ANAYASA MAHKEMESİ DEVLETİN ONURUDUR
Ahlakın olmadığı yerde hiçbir değerden söz edilemez. Çağdaş Toplumların hukuksal güvencelerle yaşamlarını aydınlatmaları, geleceğe yönelik en sağlıklı tutumdur. 1960 devriminden sonra, kurulan Anayasa Mahkemesi , ülkemizde adaletin gerçekleşmesi için büyük sorumluluklar yüklenen yüksek bir yargı kurumudur. Bir anlamda rejimin güvencesidir .Cumhuriyetimizin kurucularına yaraşır niteliklerle sonsuza değin bağımsız yaşamasında yargıya düşen sorumluluğun önemli bir bölümünü yüklenen bir kuruluşun, kimi siyasetçilerin günlük, kısır düşünce ve tutumları için tartışılıp yıpratılması asla uygun değildir.
Devletin hukuksal niteliğinin ve yapısının dayanağı, ulusal yaşamın güneşi olan adaletin en küçük bulutla gölgelenmesi düşünülemez.

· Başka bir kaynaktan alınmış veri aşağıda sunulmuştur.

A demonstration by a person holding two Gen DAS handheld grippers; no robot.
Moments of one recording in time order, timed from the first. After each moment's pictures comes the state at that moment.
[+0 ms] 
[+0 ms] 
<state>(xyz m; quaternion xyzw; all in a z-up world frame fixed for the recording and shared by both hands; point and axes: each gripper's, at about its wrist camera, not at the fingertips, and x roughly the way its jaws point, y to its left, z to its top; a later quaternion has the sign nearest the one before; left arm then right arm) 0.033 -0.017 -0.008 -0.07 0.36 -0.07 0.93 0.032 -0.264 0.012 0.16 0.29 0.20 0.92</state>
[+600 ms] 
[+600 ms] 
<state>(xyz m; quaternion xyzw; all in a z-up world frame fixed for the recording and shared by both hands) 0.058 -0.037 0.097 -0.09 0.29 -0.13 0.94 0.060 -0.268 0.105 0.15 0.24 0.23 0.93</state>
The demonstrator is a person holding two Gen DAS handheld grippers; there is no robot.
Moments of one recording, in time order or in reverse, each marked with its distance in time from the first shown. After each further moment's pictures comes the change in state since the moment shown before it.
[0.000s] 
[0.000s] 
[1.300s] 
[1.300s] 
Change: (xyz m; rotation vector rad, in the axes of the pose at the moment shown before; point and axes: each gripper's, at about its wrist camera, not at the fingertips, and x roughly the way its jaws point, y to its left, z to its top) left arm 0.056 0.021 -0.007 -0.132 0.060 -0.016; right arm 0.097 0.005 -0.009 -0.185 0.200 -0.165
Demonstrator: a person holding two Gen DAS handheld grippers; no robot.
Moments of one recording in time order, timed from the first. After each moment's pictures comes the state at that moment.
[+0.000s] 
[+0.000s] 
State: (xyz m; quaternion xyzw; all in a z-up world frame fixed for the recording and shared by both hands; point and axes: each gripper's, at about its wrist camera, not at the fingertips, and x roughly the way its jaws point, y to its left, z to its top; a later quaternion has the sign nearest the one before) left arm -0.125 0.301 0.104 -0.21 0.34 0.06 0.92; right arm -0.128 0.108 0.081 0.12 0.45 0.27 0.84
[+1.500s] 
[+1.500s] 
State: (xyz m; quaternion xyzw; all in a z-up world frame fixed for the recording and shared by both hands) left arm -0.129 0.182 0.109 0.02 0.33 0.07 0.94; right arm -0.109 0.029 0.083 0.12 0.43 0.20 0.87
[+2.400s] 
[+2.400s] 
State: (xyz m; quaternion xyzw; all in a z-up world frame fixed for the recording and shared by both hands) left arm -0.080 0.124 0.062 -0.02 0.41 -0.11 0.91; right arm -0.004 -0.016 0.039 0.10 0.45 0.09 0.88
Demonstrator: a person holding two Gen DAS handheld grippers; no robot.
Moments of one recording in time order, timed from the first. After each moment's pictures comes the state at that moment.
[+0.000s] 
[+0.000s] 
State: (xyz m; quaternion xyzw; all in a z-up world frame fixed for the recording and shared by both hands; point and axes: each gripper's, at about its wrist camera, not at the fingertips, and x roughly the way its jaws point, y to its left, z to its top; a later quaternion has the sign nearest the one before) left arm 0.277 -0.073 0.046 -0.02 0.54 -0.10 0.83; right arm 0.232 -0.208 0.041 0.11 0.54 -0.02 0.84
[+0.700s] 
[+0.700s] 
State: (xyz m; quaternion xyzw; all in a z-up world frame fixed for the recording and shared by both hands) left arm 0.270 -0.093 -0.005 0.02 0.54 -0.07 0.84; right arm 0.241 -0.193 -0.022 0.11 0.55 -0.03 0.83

Yürürlükteki Anayasa’nın Başlangıç Bölümü’yle 1-4 maddelerinin içeriği, devletin hukuksal yapısının ulusal yaşamdaki önemli ve ödün verilmez yerini belirtmektedir. Yine Anayasanın 146-153 maddelerinde kuruluşu, görev ve yetkileri belirlenen Anayasa Mahkemesinin devlet yapısındaki yeri, güvence niteliği tartışılmayacak kadar açıktır. Yargı, varlık güvencesi niteliğiyle, devletin hukuk gücü yapısıyla, devletin onuru olan hukuku gerçekleştirmekteki görev ve sorumluluğuyla özgün bir konumdadır.
Kimilerin ve kimi siyasetçilerin kendi görüşlerine, amaçlarına, aykırı düşen kararları nedeniyle Mahkemenin karalanıp yıpratılması asla uygun değildir.
Özellikle Anayasanın 148. Maddesinde düzenlenen görev yetkileri gözetildiğinde, Anayasa Mahkemesinin gereği ve önemi daha iyi anlaşılır. Birilerin kendi amaçları için kapatılması olanaksız görüş ve düşünceleriyle kapatılması istemi, katılması olanaksız gölgeli savlardır.
Siyasal nutuklarla bu tür kurumlar yaralanamaz, yıpratılamaz. Her kararına herkesin katılması da beklenemez. Üyelerinin bile karşı oyda kaldıkları kararlar elbette olmuştur. Olması da doğaldır.
Devlet Bahçeli’nin olumsuz tepkisiyle kapatılma önerisi yersiz, gereksiz, ölçüsüz hatta sakıncalıdır. Siyasal amaçlar, ulusal değerlerin önüne geçemez.
Kimi siyasetçilerin tutkuları tutukluğa benzemektedir. Kendi yanlış, kısır ve karanlık düşüncelerinin ağından bir türlü kurtulamıyorlar. “ Montrö Boğazlar Sözleşmesin’den çıkmak “ gibi boylarından büyük laf ediyorlar. Yeterli bilgileri olmadığını bırakıp uzmanlık gerektiren konularda gelişigüzel konuşarak bir şeyler yaptıklarını sanıyorlar. TBMM’nin şimdiki başkanı sonra düzeltmek zorunda kaldığı sözleri çekinmeden söyleyebiliyor.
Devlet siyasal bir kurumdur. Alma asla siyasetçinin oyuncağı değildir. Kendilerini göstermek, amaçlarını gerçekleştirmek için, devleti ve devletin olanaklarını kullanan kötü siyasetçiler dünyanın her yerinde kınanır, gittiklerinde de kötü duygularla kendilerinden söz edilir. Görev aldıkları, yer buldukları devlet yapısı içinde kendi çıkarlarının kulu- kölesi durumuna düşenler ayrıldıklarında kimse yüzlerine bakmadığı gibi sokağa çıkacak yüzleri de kalmaz.
Anayasa Mahkemesi Ülkemizin ulusal güvencesidir.
Bahçeli değil, hiçbir siyasetçi böylesine yüksek yargı organını kapatmaya asla güçleri yetemez. Çünkü Anayasa Mahkemesinin varlığı herkese lazımdır. Kalın Sağlıcakla!